= Benjamin S. Blanchard =

American systems engineer (1929–2019)

Benjamin Seaver Blanchard, Jr. (July 20, 1929 – July 11, 2019) was an American systems engineer and emeritus professor of industrial and systems engineering at Virginia Tech, who was awarded the INCOSE Pioneer Award jointly with Wolt J. Fabrycky as "practitioner, teacher, and advocate of Systems Engineering."

== Biography ==
Blanchard received his BS in civil engineering from the University of Maine in 1951, and did some graduate coursework in electrical engineering. In 1969, he received his MBA from the University of Rochester as part of an executive development program.

In the early 1950s, Blanchard started working at U.S. Air Force, where he became electronics maintenance officer. In 1953, he moved to industry working as engineer in the fields of design, field service, staff and management with Boeing Commercial Airplanes, Sanders Associates, Bendix Corporation, and General Dynamics. In 1970, he was appointed professor of industrial and systems engineering at Virginia Tech, where he served until his retirement in 1997. At Virginia Tech Blanchard has been assistant dean of the College of Engineering, and he has been visiting professor at the University of Exeter.

Blanchard has been president of the International Society of Logistics, and in 2000 was awarded the INCOSE Pioneer Award for his contributions as "practitioner, teacher, and advocate of Systems Engineering. His service, as a team member with Dr. Wolt Fabrycky, allowed them to articulate the principles and objectives of systems engineering in a manner that conveys the tremendous potential and value added by this discipline.".

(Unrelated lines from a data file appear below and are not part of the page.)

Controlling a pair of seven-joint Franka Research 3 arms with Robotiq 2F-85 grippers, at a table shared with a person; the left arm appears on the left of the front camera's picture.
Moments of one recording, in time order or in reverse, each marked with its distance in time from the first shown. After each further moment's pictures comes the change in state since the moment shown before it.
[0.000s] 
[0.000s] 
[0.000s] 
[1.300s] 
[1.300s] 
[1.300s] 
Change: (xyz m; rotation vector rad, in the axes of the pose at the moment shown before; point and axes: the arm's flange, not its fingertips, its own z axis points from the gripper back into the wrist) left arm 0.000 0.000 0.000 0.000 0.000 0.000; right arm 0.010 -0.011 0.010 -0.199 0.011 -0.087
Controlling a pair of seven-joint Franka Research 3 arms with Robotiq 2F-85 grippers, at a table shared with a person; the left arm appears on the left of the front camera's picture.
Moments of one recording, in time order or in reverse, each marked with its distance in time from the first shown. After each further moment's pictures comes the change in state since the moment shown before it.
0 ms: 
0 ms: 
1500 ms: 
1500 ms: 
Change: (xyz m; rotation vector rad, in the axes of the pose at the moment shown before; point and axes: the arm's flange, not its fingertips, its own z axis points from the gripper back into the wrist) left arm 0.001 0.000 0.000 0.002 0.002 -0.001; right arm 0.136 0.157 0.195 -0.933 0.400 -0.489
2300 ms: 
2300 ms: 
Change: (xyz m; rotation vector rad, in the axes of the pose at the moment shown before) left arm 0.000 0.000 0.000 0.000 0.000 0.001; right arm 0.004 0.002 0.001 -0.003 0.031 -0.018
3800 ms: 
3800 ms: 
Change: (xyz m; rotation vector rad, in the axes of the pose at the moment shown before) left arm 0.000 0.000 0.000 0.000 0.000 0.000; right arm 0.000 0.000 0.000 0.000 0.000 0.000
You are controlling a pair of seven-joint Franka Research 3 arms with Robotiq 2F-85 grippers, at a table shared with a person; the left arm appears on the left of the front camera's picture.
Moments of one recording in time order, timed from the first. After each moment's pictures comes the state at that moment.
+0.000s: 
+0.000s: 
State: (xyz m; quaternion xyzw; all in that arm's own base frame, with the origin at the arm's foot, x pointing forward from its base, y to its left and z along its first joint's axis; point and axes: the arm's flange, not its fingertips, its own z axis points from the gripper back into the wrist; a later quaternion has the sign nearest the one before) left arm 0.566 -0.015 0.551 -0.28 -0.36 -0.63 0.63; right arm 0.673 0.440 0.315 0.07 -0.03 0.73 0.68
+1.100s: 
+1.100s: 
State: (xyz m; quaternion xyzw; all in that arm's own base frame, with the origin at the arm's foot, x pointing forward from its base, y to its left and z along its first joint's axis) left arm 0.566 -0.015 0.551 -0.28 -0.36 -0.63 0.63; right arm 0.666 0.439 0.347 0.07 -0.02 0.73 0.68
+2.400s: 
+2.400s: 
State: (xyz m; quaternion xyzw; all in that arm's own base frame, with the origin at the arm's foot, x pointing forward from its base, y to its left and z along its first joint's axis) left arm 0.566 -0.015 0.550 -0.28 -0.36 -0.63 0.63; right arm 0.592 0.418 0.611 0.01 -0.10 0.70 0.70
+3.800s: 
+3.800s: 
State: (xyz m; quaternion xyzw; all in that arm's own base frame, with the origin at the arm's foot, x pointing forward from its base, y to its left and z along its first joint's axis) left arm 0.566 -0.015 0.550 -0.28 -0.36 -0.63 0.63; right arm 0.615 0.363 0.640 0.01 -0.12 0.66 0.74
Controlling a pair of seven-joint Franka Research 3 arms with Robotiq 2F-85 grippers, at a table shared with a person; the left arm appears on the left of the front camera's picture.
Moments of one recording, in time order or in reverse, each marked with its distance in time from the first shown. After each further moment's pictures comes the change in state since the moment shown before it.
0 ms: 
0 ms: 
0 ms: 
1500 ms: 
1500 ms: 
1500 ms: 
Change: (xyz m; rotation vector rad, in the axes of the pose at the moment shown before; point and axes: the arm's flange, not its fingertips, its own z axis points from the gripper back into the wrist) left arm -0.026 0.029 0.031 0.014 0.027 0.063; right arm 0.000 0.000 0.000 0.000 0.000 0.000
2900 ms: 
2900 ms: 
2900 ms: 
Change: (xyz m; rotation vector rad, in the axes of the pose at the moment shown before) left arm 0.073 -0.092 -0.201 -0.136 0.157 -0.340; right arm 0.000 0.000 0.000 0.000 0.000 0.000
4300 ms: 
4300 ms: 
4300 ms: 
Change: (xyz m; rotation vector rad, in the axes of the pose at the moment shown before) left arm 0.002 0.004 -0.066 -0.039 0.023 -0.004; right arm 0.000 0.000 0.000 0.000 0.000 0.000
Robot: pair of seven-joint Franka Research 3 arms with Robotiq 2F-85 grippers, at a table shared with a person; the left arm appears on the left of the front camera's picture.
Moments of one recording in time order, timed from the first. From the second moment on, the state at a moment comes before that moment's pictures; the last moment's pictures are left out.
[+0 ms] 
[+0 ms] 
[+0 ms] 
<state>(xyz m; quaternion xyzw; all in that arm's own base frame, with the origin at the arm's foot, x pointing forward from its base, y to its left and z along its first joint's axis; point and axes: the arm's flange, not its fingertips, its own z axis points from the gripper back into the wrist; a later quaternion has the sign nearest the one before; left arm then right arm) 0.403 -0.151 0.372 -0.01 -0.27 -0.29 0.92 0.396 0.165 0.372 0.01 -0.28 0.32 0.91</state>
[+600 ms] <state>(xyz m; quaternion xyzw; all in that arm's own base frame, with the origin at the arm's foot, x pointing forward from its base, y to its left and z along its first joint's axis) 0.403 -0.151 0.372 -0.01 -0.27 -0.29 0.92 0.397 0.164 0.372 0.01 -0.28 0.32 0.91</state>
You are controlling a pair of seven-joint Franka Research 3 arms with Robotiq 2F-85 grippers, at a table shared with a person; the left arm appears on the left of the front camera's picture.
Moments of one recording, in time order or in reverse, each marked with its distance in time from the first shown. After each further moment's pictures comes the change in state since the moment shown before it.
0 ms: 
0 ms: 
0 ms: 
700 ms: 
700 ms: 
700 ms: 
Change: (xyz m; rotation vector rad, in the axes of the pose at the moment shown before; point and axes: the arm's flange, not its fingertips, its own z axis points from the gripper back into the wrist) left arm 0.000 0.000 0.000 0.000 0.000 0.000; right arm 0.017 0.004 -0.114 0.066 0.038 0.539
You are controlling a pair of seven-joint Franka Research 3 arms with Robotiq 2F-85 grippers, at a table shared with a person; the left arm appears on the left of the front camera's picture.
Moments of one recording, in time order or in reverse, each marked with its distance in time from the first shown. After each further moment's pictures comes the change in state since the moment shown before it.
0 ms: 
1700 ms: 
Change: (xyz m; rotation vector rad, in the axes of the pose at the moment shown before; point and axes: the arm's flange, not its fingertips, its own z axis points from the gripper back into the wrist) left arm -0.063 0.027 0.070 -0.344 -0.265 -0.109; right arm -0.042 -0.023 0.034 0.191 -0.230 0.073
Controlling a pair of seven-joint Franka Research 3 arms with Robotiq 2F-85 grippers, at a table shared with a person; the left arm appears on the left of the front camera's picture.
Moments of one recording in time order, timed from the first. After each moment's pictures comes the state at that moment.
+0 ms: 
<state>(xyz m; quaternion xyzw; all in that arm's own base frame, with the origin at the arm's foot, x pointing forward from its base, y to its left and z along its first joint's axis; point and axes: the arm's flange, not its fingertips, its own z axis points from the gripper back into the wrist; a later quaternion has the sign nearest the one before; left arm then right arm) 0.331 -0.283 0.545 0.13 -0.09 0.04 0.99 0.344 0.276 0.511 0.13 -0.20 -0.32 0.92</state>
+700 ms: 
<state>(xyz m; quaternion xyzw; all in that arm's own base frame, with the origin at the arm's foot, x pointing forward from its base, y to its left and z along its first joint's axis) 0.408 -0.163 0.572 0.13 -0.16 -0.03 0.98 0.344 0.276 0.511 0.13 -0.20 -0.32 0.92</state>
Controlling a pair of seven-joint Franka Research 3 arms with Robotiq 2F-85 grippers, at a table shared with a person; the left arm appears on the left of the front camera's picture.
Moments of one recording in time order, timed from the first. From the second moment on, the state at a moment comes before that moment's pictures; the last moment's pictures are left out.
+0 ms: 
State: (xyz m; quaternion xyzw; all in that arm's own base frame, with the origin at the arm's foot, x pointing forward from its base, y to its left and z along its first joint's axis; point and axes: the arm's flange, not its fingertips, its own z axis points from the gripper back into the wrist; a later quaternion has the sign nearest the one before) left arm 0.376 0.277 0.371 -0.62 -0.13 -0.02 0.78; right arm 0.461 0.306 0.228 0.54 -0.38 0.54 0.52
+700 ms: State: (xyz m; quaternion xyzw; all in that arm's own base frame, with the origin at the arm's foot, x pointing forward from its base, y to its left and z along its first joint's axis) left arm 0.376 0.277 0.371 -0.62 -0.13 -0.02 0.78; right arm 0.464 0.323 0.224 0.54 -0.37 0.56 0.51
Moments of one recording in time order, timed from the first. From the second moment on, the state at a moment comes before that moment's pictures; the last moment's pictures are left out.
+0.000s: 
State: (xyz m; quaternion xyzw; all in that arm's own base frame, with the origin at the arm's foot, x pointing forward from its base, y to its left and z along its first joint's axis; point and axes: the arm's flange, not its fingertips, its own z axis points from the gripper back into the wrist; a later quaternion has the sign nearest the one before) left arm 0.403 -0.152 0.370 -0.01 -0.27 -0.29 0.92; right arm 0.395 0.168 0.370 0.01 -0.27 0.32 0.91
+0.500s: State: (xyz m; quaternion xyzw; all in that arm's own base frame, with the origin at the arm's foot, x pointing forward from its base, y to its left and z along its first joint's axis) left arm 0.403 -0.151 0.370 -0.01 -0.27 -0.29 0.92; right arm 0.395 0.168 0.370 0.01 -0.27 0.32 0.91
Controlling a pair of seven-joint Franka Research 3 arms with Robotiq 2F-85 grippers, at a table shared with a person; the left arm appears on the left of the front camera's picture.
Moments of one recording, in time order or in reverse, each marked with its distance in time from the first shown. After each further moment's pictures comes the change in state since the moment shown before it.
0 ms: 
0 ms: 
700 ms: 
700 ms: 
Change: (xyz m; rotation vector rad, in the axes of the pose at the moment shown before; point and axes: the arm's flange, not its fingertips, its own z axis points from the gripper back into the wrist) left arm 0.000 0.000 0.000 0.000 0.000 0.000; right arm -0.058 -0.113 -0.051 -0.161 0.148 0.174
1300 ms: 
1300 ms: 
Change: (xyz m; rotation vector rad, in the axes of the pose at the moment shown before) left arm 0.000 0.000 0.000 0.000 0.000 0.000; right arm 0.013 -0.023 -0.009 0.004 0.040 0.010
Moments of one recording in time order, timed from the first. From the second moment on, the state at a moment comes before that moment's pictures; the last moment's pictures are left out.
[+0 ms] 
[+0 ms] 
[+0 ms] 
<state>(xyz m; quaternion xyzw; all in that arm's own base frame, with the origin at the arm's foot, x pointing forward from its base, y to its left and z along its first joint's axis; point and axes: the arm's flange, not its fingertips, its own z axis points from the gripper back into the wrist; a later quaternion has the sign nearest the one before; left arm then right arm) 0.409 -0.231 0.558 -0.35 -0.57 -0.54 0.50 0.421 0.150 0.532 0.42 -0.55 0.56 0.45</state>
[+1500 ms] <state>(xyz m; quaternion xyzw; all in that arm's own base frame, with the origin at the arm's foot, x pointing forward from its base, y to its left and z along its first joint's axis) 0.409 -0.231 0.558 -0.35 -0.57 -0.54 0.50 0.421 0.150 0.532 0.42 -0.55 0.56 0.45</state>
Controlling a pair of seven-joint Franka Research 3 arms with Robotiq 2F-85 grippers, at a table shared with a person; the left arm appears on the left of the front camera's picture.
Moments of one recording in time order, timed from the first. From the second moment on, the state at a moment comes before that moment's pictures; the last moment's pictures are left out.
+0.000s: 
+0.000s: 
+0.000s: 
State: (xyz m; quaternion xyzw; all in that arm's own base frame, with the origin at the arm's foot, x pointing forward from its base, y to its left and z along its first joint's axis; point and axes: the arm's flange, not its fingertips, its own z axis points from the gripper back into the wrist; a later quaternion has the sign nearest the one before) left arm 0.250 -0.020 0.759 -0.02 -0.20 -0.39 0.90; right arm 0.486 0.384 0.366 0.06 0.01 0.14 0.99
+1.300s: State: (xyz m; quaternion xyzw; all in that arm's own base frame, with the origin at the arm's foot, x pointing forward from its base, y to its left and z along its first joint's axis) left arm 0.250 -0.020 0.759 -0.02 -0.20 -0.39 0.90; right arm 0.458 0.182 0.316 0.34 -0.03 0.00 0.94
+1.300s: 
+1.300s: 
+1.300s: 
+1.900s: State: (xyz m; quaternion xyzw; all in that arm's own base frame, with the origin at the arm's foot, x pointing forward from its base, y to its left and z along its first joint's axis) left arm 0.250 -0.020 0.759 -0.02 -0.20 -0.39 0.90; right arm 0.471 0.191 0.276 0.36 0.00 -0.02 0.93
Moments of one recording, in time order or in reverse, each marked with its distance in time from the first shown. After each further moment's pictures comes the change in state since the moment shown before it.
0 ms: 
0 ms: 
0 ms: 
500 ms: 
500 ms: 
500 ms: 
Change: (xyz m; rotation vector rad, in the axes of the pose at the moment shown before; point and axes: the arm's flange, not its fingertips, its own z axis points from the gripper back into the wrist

Ben died after a brief illness on July 11, 2019, at his residence in Charlottesville, Virginia, surrounded by his family.

== Publications ==
Blanchard has authored and co-authored several textbooks and numerous articles. A selection:
- Blanchard, Benjamin S., and Wolter J. Fabrycky. Systems engineering and analysis. 5th Ed. Englewood Cliffs, New Jersey: Prentice Hall, 2010.
- Blanchard, Benjamin S. Design and manage to life cycle cost. Oregon: M/A Press, 1978.
- Fabrycky, Wolter J., and Benjamin S. Blanchard. Life-cycle cost and economic analysis. Englewood Cliffs, NJ: Prentice-Hall, 1991.
- Blanchard, Benjamin S. Maintainability: A key to effective serviceability and maintenance management. Vol. 13. John Wiley & Sons, 1995.
- Blanchard, Benjamin S. System engineering management. Vol. 4. Wiley, 2003.